● **Exercise**
Take the data below and filter it for lines containing the word "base"; show each line found.

───── Collected data ─────

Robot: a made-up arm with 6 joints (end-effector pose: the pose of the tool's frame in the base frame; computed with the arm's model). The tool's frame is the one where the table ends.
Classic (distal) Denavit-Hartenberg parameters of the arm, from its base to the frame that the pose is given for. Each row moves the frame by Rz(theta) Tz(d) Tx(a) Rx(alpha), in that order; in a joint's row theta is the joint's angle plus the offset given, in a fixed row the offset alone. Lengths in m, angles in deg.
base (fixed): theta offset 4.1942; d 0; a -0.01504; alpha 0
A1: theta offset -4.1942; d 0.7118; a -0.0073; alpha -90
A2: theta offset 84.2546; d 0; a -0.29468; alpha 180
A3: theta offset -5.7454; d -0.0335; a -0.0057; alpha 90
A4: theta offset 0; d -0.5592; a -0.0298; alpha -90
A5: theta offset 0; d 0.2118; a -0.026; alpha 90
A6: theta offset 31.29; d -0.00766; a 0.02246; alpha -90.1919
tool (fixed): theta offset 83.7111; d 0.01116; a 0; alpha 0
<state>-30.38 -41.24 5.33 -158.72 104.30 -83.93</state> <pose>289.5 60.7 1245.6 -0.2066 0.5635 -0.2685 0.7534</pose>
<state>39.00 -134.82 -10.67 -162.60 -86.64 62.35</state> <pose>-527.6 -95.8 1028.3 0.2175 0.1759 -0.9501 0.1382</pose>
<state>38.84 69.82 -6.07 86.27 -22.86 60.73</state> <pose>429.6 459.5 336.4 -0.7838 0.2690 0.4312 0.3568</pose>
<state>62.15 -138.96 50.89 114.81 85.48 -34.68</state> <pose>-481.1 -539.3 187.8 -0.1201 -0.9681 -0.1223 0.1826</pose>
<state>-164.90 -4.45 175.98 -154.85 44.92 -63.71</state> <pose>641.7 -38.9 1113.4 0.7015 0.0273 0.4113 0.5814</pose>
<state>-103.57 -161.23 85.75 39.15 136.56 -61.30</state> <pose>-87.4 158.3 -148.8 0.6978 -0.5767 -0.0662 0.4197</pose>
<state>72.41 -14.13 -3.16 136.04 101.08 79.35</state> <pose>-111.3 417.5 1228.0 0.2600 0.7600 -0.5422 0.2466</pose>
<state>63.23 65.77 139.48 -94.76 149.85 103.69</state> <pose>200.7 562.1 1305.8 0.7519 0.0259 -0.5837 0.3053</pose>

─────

● **Task solution**
Robot: a made-up arm with 6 joints (end-effector pose: the pose of the tool's frame in the base frame; computed with the arm's model). The tool's frame is the one where the table ends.
Classic (distal) Denavit-Hartenberg parameters of the arm, from its base to the frame that the pose is given for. Each row moves the frame by Rz(theta) Tz(d) Tx(a) Rx(alpha), in that order; in a joint's row theta is the joint's angle plus the offset given, in a fixed row the offset alone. Lengths in m, angles in deg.
base (fixed): theta offset 4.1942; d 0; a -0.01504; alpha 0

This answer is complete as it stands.